Indeed, one of Rao’s papers in 1948 offered a novel generic approach to testing hypotheses, now widely known as the “Rao score test”. In fact, the three test procedures – the likelihood ratio test of Jerzy Neyman and E.S. Pearson (1928), the Wald test (1943) of Abraham Wald, and the Rao score test (1948) – are sometimes called “the holy trinity” of this branch of statistics.
Rao also contributed to orthogonal arrays, a concept in combinatorics that is used to design experiments whose results are qualitatively good, as early as 1949. A 1969 Forbes article described it as “a new mantra” in industrial establishments.
Given the magnitude and relevance of his contributions, it might seem surprising that Rao entered the field of statistics by chance.
Despite scoring first in mathematics at Andhra University, a 19-year-old Rao didn’t secure a scholarship there for administrative reasons. He was also rejected for a mathematician’s job at an army survey unit because he was judged to be too young.
When he was staying at a hotel in Calcutta, he met a man who was employed in Bombay and had been sent to Calcutta to be trained at the Indian Statistical Institute. He asked Rao to apply to the institute as well. Rao did so, for a year-long training programme in statistics, hoping the additional qualification would help him land a job.
P.C. Mahalanobis, then director of the institute, replied promptly and Rao was enrolled. That marked the beginning of a four-decade-long stay at the institute. Rao retired in 1979 and afterwards settled in the U.S.
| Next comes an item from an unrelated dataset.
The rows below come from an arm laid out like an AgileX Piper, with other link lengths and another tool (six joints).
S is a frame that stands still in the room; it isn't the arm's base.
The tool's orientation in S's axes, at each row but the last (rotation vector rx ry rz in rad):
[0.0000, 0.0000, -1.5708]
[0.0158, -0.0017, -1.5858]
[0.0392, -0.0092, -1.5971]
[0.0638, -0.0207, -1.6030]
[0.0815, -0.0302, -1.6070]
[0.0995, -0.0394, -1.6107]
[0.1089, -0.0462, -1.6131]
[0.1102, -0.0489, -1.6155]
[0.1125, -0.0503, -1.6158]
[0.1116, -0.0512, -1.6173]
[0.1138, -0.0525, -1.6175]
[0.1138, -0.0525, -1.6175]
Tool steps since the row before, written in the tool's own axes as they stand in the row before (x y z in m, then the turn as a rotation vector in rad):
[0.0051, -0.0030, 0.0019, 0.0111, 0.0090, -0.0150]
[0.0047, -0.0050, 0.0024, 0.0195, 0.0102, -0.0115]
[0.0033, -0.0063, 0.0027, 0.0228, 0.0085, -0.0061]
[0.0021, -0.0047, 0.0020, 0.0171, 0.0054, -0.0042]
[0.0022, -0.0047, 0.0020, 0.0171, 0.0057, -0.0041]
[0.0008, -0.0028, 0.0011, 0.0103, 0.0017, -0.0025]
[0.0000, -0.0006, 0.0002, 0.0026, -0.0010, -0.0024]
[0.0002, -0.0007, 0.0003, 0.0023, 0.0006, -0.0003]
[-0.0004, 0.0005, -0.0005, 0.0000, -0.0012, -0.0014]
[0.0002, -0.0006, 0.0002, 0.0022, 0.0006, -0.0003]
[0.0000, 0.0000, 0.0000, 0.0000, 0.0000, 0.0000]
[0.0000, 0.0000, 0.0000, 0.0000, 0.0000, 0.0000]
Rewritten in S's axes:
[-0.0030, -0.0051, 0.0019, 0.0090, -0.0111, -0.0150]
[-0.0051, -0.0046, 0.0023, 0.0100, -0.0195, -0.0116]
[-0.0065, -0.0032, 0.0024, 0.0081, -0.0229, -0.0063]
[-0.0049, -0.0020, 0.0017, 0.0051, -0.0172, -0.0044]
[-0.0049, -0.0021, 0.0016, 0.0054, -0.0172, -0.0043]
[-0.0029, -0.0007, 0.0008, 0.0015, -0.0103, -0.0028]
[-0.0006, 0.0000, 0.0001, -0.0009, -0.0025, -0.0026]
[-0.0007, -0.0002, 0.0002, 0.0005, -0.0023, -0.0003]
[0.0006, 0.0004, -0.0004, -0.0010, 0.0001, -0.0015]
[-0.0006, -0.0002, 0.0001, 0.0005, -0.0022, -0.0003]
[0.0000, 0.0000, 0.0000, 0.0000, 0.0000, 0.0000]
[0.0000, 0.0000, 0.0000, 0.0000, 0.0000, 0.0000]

The first half of the 20th century was the golden period of statistical theory in general, and Rao is undoubtedly one of the reasons for this being the case, thanks to his mathematical ingenuity. In the words of the late mathematician Samuel Karlin, Rao’s contributions to statistical theory have “earned him a place in the history of statistics”.
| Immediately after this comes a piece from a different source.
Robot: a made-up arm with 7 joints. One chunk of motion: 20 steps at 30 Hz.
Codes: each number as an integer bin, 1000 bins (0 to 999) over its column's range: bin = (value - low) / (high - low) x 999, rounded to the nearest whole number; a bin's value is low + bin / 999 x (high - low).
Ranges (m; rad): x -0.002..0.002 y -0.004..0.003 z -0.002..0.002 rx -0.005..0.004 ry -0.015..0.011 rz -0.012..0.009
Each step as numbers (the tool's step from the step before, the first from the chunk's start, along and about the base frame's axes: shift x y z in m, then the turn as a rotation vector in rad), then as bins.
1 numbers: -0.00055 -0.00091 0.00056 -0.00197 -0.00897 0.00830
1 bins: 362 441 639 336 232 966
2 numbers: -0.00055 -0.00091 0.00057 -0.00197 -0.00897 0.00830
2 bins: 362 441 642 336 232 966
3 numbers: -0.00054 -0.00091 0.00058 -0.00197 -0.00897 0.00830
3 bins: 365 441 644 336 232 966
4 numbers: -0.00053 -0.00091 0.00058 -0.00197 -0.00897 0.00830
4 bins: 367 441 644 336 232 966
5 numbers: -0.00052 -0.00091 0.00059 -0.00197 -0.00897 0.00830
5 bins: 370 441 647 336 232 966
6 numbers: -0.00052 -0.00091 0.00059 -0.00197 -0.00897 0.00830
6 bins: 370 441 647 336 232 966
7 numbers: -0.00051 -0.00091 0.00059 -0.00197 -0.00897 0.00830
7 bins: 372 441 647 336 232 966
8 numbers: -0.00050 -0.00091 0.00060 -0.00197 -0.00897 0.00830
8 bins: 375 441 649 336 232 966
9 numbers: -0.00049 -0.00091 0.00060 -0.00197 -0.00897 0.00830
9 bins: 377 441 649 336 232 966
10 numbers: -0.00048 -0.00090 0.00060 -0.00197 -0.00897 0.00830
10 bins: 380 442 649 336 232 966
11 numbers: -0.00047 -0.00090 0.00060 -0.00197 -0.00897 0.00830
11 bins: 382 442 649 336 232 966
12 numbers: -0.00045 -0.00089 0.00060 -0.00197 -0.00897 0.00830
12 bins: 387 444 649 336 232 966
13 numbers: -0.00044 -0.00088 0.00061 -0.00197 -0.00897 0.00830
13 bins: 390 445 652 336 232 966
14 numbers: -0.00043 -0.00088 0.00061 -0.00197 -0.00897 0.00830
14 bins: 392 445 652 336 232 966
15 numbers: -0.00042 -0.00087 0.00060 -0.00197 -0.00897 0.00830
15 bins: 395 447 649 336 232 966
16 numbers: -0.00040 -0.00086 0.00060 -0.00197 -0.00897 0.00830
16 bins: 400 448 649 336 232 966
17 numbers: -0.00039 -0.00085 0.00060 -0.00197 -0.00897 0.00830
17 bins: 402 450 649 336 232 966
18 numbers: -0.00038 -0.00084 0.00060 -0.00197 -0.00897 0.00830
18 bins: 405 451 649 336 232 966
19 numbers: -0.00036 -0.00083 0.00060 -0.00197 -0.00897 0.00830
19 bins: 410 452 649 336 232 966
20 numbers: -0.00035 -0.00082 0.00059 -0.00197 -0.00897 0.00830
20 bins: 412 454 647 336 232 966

Indian statisticians also owe Prof. Rao gratitude for his enormous contributions to the growth of statistics in the country, notably at the Indian Statistical Institute (where this author works). As Lehmann wrote, Rao was “the person who did the most to continue Mahalanobis’s work as a leader of statistics in India.”
Atanu Biswas is professor of statistics, Indian Statistical Institute, Kolkata.